TASK TO COMPLETE: Go through the listing beneath and show each line containing the string "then".

+ + +

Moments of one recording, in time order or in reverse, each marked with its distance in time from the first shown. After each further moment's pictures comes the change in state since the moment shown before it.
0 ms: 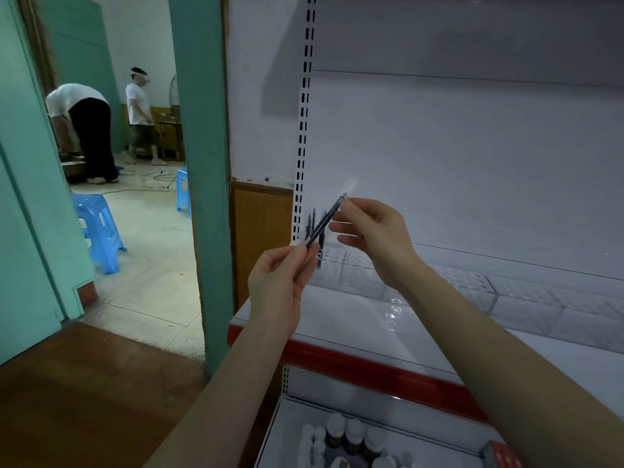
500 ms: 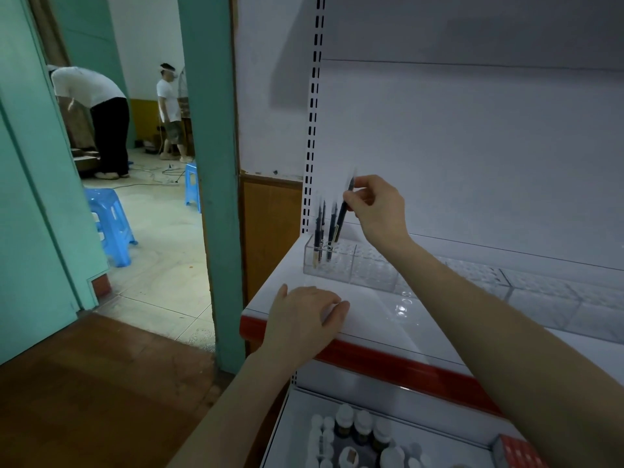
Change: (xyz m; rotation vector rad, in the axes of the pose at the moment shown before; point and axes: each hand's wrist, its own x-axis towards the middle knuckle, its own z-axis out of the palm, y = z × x) left_hand -0.005 -0.030 -0.047 1.777 -0.419 0.527; right_hand 0.036 0.013 0.012 -0.544 0.164 -0.254
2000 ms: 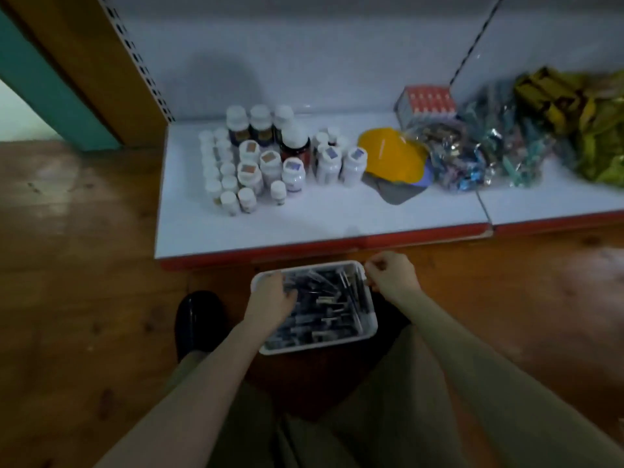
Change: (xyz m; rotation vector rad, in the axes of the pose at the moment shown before) left_hand -0.340 -0.029 0.351 -0.170 -0.899 -0.299; right_hand -0.551 0.311 -0.056 -0.308 -0.248 1.159
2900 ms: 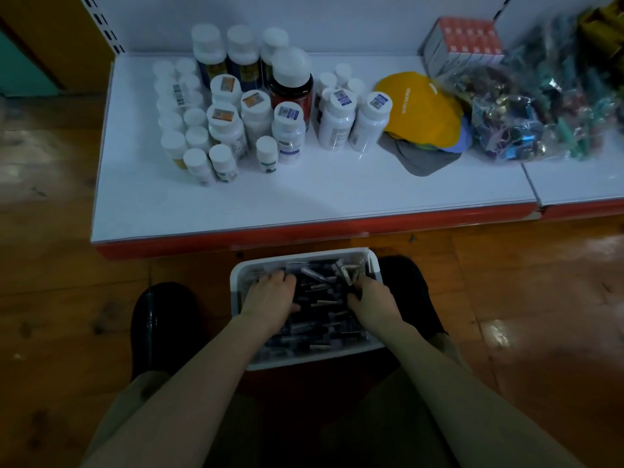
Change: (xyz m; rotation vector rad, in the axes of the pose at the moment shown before) left_hand 0.078 -0.046 0.076 0.519 -0.225 0.172; right_hand 0.051 0.074 0.097 -0.310 -0.229 0.044
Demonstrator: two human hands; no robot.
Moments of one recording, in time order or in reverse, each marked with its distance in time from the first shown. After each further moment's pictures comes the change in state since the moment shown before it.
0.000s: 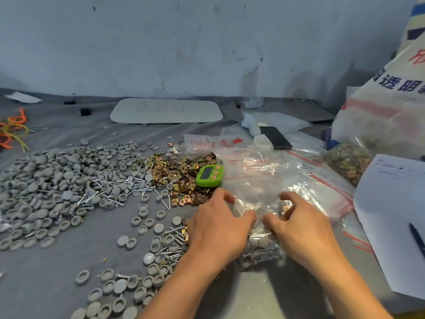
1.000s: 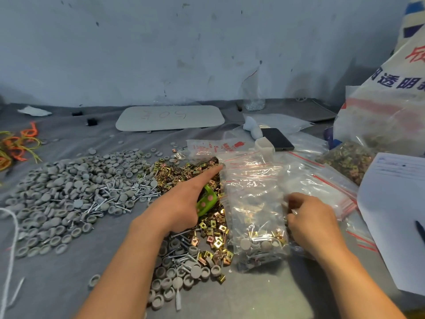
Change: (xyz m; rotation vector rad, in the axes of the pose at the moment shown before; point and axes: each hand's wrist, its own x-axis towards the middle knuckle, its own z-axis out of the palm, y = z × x) left_hand 0.082 -0.041 -0.053 0.130 -0.353 0.292; right_hand 0.043 0.027 -0.004 -0.042 0.027 0.026
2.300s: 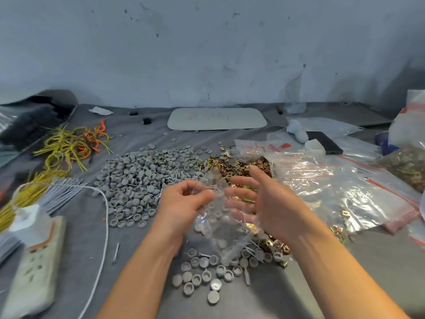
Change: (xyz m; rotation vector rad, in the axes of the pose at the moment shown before) left_hand -0.104 -0.049 -0.032 -0.965 0.522 -0.266; right_hand -0.060 -0.148 0.051 1.139 -0.818 0.124
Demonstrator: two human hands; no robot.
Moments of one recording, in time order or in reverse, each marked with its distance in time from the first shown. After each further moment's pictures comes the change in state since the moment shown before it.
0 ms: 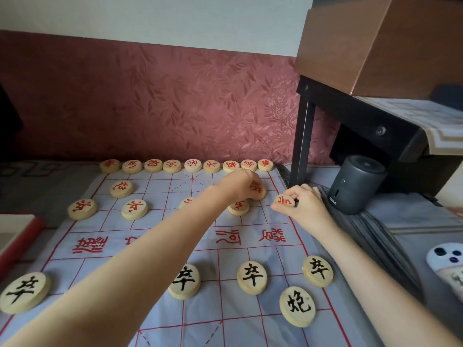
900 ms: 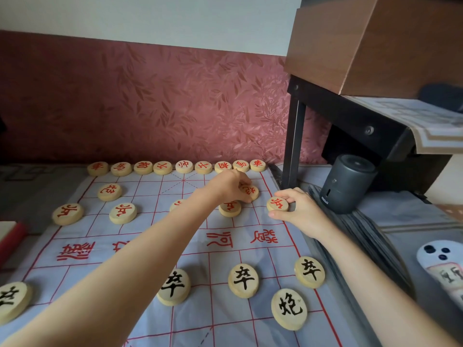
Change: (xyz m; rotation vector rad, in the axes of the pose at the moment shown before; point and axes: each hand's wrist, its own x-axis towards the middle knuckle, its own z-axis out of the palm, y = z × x) left_hand 0.000 -0.005 0.000 -0.115 -0.002 -0.068; right_hand -0.003 0.008 -0.007 0.185 -0.149 -0.010
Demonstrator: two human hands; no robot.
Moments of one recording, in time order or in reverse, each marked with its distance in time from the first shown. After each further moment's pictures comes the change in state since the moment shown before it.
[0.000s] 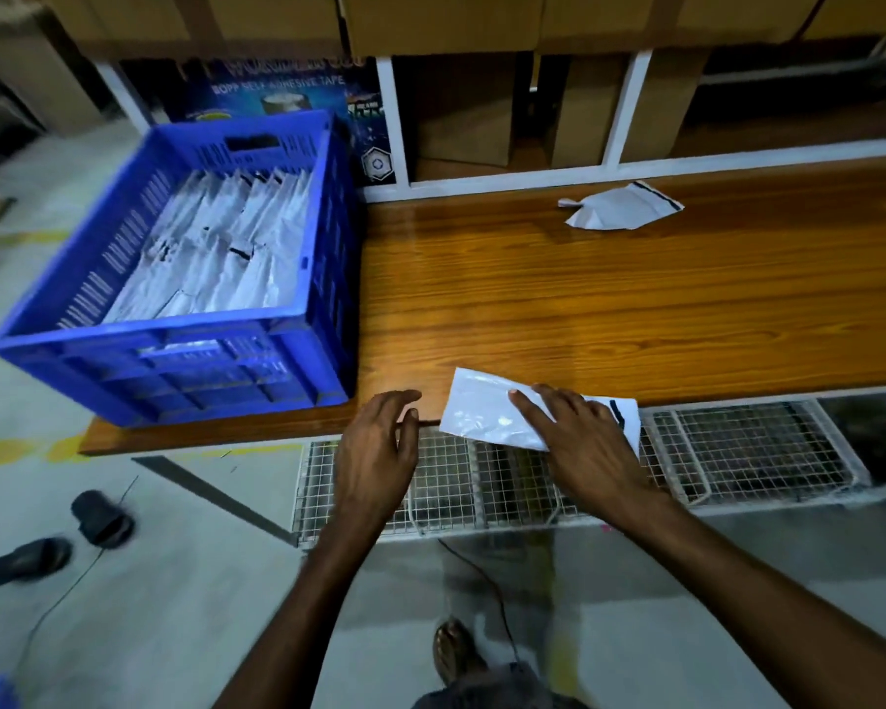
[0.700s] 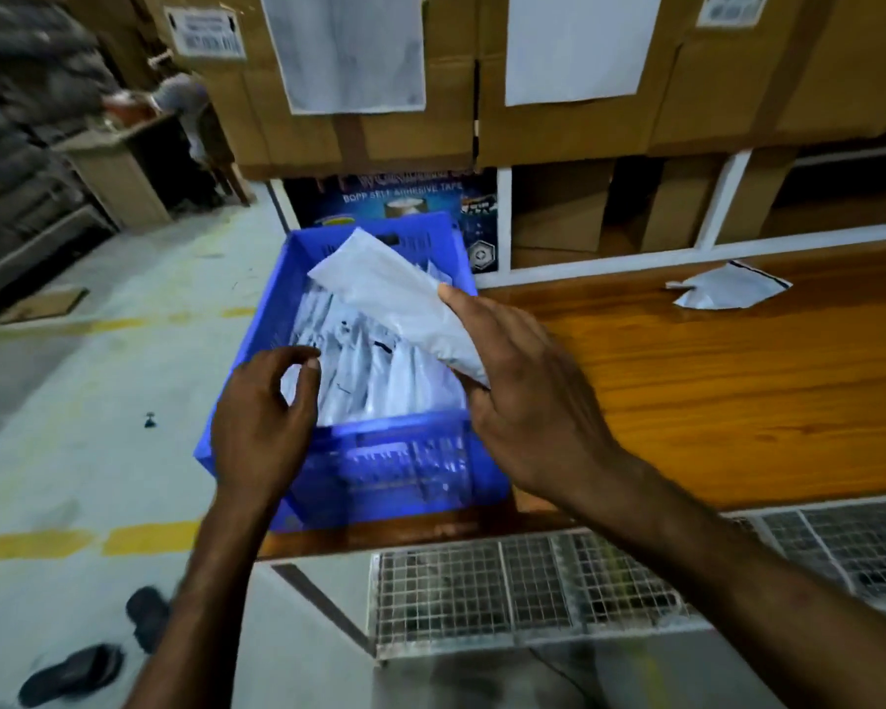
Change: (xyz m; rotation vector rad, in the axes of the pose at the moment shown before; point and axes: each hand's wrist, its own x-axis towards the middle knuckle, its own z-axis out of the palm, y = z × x) left_hand 0.143 -0.147 -0.253 0.085 0.311 0.052; right_hand 0.165 -0.252 -0.193 0.467 0.552 -0.048
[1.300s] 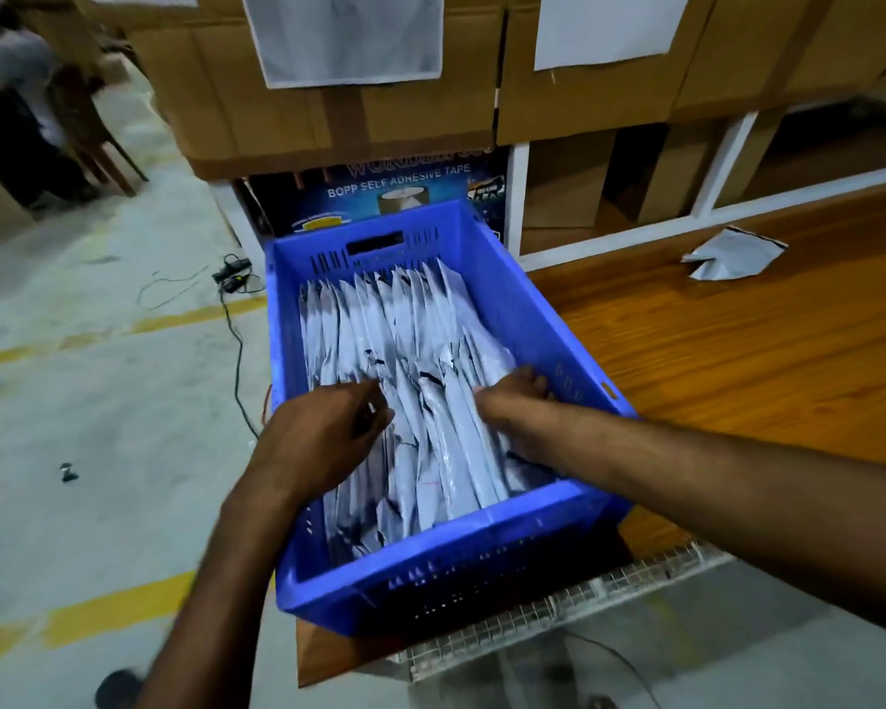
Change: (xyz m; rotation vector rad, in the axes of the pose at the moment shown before) left_hand 0.123 -0.088 0.034 0.253 -0.741 0.375; right_hand 0.124 0.031 0.194 0.152 -0.241 1.300
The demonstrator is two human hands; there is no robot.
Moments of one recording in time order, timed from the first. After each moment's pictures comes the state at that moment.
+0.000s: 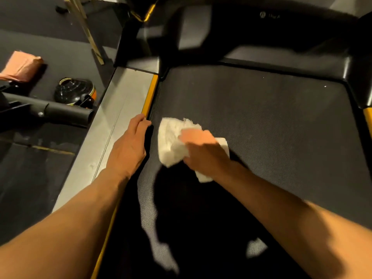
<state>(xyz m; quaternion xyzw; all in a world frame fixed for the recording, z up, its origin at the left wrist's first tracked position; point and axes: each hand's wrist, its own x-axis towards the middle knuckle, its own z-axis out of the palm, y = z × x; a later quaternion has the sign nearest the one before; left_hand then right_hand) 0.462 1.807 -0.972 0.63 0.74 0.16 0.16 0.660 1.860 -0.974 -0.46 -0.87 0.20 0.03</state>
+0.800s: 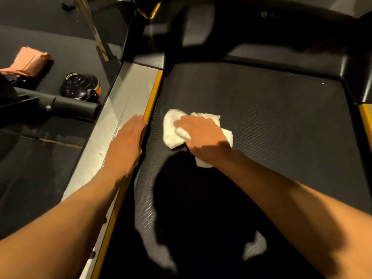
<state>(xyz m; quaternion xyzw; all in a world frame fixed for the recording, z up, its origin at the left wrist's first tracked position) 0.450 1.774 -0.966 0.67 0.72 0.14 0.13 0.655 1.858 -0.956 -0.41 -0.90 0.13 0.07</state>
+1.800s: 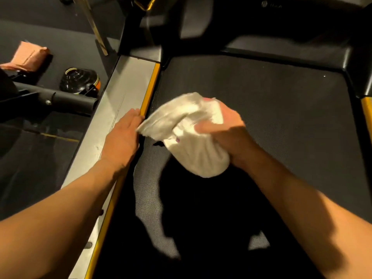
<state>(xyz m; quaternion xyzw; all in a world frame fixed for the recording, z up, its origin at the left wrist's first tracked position) 0.460 1.776 -0.958 0.64 0.76 0.09 0.12 0.700 1.834 -0.895 -0.45 -0.60 0.59 0.30</state>
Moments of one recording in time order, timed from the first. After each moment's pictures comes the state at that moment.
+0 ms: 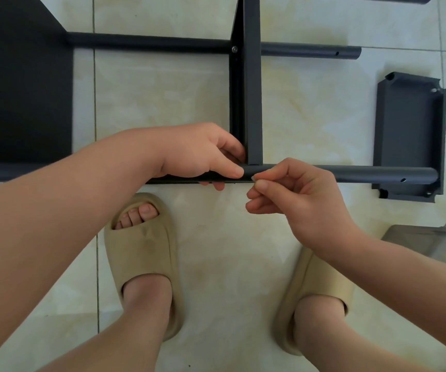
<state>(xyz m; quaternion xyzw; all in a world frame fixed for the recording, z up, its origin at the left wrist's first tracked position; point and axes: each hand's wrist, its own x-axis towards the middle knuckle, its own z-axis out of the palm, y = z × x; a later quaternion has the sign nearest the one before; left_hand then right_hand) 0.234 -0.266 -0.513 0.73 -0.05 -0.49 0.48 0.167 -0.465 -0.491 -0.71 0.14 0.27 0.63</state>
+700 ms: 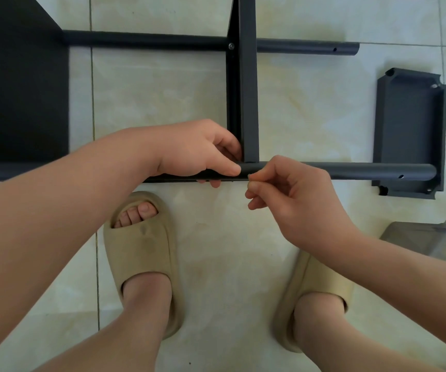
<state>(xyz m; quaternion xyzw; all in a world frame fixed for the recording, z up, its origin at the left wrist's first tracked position) 0.233 -0.266 -0.510 0.75 -0.05 -0.47 0.47 0.165 -0.464 -0.491 -0.84 0.03 0.25 0.48</state>
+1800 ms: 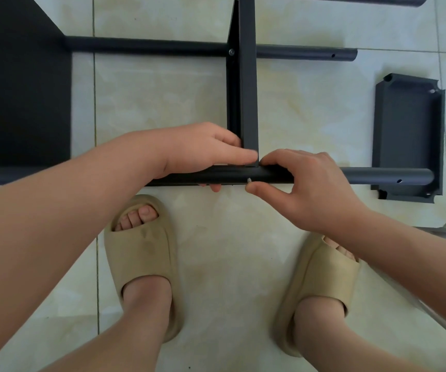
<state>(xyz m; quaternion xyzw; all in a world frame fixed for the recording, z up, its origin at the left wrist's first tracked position) 0.235 -0.273 -0.506 0.76 -0.01 -0.47 0.46 0.195 -0.484 -0.510 -0.94 -0.17 0.17 0.23</state>
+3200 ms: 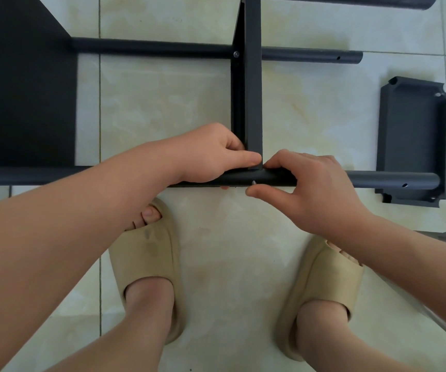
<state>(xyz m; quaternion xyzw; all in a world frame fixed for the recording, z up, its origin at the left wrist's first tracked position) 0.232 -0.278 -0.514 0.80 -0.01 -0.41 0.44 0.195 -0.482 -0.515 -0.95 -0.16 0.13 0.25</state>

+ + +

ANSWER SPACE:
<state>(xyz m; quaternion xyzw; all in a world frame fixed for the recording, z up, its origin at the left wrist's first tracked position; point and axes: each hand's wrist, its own x-axis towards the middle knuckle, its own z-axis out of the palm, y = z × x; a later quaternion has the sign nearest the one before; left_hand then right_hand) 0.462 1.807 -0.972 0.63 0.74 0.16 0.16 0.660 1.860 -0.974 -0.46 -0.87 0.20 0.03</state>
<state>(xyz m; quaternion xyzw; all in a world frame fixed for the recording, z up, its origin at the left wrist's first tracked position; point and axes: each hand's wrist, its own x-axis towards the middle knuckle, its own z-axis out of the palm, y = z × x; a later quaternion has the sign nearest the one before; left_hand then right_hand) 0.234 -0.266 -0.513 0.73 -0.05 -0.49 0.48 0.167 -0.465 -0.491 -0.71 0.14 0.27 0.63</state>

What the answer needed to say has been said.